[Problem details]
Below are the records; pull every line that includes "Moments".

Data extracted from a collection:
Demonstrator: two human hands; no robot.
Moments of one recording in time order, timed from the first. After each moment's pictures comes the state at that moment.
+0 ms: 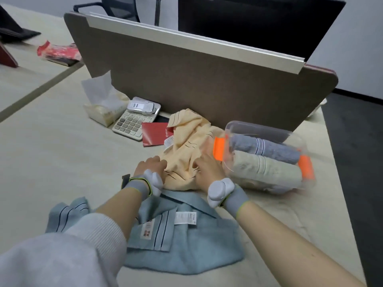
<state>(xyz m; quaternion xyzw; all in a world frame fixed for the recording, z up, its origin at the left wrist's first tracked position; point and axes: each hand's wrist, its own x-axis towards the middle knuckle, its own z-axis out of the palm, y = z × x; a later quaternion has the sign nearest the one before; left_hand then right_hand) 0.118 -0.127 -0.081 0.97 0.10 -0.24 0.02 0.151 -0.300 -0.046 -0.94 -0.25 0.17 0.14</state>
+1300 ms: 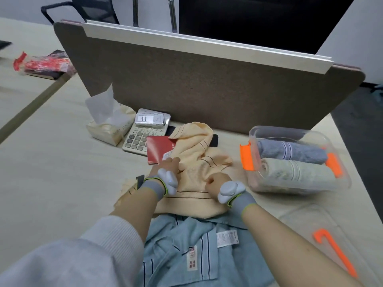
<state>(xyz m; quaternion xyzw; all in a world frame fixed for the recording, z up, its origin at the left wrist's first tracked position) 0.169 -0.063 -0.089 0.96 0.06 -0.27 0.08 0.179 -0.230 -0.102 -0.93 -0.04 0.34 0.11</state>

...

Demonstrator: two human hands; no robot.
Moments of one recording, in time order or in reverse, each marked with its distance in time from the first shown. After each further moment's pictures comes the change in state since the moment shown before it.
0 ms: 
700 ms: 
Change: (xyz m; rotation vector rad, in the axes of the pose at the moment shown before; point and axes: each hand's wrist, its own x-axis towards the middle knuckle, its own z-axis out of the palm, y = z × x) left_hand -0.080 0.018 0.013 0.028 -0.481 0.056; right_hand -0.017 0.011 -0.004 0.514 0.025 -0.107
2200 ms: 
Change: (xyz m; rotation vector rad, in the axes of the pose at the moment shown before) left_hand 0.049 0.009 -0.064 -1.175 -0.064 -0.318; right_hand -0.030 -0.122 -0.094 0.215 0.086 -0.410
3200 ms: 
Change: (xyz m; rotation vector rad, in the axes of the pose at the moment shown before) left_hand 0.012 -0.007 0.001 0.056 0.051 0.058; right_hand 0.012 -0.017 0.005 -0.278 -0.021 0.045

[Result of this exercise]
Moments of one recording in time order, timed from the first. After each moment's pictures comes the state at that moment.
Moments of one recording, in time order or in reverse, each marked with its distance in time from the first shown. After each further moment's pictures comes the change in state since the moment shown before it.

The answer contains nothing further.